[Task details]: Retype, word for word, every line from the one holding "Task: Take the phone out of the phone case" through the one holding "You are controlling" in the entries below, both included, and only those lines.

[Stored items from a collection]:
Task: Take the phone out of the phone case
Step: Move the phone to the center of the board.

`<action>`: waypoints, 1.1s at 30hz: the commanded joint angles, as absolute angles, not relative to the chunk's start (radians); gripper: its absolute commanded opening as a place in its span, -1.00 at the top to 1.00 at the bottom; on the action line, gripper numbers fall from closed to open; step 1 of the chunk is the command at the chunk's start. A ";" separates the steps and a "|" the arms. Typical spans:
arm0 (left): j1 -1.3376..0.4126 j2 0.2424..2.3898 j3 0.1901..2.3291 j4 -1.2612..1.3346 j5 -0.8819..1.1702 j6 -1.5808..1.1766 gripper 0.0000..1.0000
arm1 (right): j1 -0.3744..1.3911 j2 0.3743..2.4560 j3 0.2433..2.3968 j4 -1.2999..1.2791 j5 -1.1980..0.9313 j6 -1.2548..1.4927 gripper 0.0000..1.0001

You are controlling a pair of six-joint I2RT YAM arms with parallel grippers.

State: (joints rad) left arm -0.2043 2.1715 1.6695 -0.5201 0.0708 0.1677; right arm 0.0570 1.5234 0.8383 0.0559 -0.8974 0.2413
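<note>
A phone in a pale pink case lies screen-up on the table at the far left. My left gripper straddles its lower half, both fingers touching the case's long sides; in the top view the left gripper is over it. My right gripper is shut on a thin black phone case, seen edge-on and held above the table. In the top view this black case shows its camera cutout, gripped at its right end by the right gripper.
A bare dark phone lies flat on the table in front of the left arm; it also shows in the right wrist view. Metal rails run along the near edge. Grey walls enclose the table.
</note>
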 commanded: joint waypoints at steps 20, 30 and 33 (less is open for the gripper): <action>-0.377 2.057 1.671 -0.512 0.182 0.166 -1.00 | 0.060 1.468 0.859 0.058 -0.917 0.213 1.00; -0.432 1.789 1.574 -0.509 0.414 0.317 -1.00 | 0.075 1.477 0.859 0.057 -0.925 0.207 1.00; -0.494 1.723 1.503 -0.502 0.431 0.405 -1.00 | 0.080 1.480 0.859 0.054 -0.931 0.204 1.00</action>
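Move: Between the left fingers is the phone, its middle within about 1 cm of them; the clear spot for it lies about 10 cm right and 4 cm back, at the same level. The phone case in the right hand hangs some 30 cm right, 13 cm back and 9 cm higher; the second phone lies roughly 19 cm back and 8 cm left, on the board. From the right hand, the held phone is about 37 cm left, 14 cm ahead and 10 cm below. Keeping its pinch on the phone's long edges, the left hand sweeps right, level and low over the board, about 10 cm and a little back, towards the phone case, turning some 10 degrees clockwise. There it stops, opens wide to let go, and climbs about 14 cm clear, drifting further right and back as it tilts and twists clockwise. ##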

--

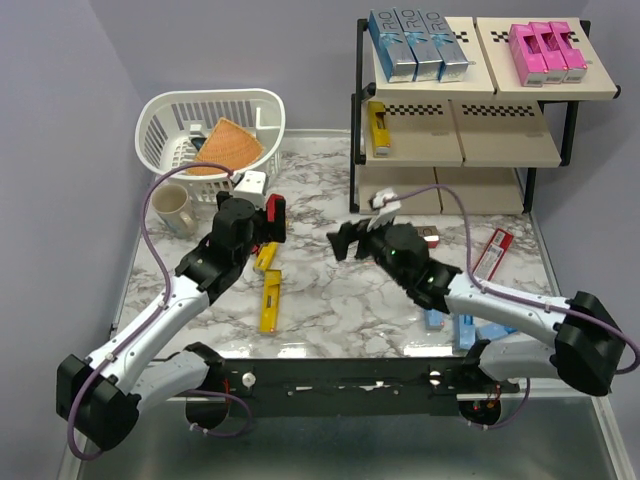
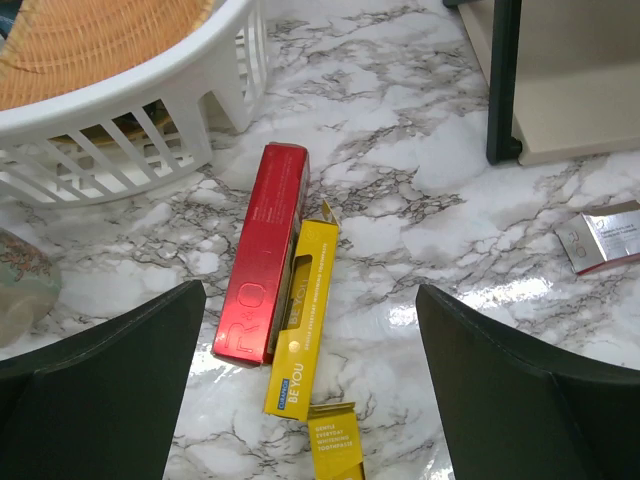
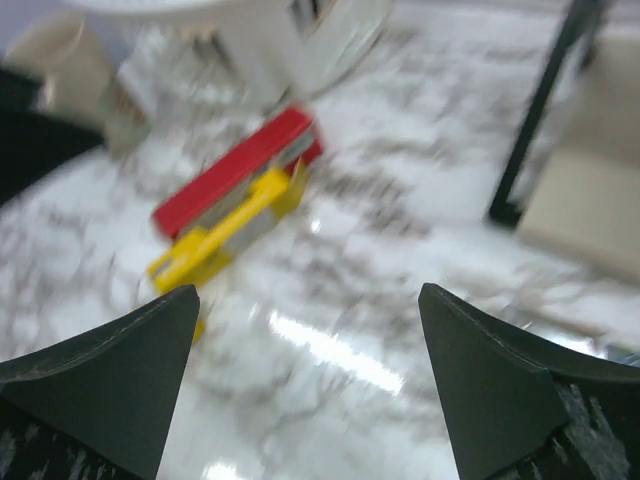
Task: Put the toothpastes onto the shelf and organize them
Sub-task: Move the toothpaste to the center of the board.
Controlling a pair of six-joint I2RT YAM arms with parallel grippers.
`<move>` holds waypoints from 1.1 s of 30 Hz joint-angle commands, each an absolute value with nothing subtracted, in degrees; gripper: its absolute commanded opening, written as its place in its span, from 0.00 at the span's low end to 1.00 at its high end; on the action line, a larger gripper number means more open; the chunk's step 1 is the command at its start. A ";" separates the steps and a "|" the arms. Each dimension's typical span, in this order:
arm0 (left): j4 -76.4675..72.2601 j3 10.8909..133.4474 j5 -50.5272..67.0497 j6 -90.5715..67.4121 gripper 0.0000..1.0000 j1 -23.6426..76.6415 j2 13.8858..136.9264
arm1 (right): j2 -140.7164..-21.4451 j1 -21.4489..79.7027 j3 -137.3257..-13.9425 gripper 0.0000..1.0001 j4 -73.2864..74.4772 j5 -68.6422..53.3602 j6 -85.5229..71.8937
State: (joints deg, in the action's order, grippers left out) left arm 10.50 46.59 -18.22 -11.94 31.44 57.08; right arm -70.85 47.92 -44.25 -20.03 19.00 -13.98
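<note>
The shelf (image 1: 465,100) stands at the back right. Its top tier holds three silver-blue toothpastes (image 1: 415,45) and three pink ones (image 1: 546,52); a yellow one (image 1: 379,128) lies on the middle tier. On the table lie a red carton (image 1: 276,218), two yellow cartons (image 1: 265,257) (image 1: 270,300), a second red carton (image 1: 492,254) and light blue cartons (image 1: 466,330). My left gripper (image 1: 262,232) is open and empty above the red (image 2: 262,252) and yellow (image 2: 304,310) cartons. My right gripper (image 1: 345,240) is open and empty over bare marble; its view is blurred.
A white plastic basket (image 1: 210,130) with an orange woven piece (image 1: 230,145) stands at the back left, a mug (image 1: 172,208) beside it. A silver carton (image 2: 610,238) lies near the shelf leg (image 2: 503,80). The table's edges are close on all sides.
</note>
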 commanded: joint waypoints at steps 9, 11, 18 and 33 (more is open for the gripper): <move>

[Output of the task]:
Task: Take the phone out of the phone case
Step: Move the phone to the center of the board.

`<action>`: waypoints, 1.1s at 30hz: the commanded joint angles, as absolute angles, not relative to the chunk's start (radians); gripper: its absolute commanded opening as a place in its span, -1.00 at the top to 1.00 at the bottom; on the action line, gripper numbers fall from closed to open; step 1 of the chunk is the command at the chunk's start. A ";" separates the steps and a "|" the arms. Typical spans:
arm0 (left): j1 -1.3376..0.4126 j2 0.2424..2.3898 j3 0.1901..2.3291 j4 -1.2612..1.3346 j5 -0.8819..1.1702 j6 -1.5808..1.1766 gripper 0.0000..1.0000
arm1 (right): j1 -0.3744..1.3911 j2 0.3743..2.4560 j3 0.2433..2.3968 j4 -1.2999..1.2791 j5 -1.1980..0.9313 j6 -1.2548..1.4927 gripper 0.0000..1.0001

You are controlling a pair of six-joint I2RT YAM arms with parallel grippers.

The requested output is complete.